| TASK DETAILS |
Respond with nothing but the number of lines in this data that include the word "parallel".

---- DATA EXCERPTS

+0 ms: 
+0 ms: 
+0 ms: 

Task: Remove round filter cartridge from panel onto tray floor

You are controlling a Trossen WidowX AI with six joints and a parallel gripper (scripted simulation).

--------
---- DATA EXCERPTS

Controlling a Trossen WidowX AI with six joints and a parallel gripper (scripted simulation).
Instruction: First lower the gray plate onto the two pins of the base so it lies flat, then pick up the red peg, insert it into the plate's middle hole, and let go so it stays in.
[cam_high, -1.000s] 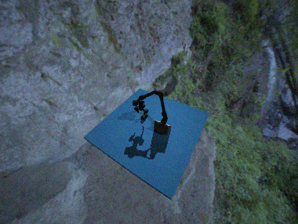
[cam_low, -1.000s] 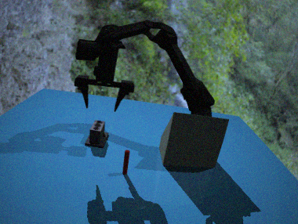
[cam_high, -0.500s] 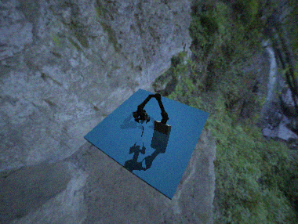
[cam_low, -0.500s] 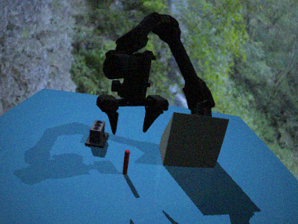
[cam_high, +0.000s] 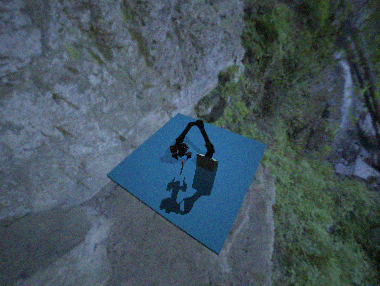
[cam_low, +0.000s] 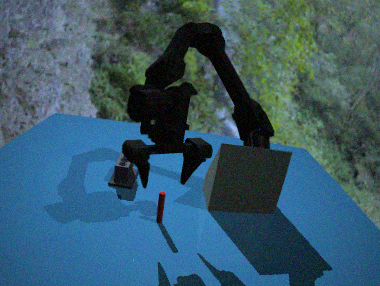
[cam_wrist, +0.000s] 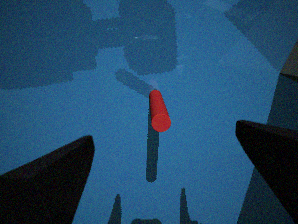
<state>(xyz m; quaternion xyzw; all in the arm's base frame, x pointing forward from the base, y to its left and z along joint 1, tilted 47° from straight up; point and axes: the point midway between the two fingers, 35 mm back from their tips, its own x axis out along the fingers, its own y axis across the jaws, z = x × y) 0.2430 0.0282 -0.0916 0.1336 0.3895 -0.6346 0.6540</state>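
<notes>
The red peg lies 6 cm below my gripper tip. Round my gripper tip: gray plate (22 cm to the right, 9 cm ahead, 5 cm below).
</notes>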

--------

| RESPONSE TO THE TASK |
2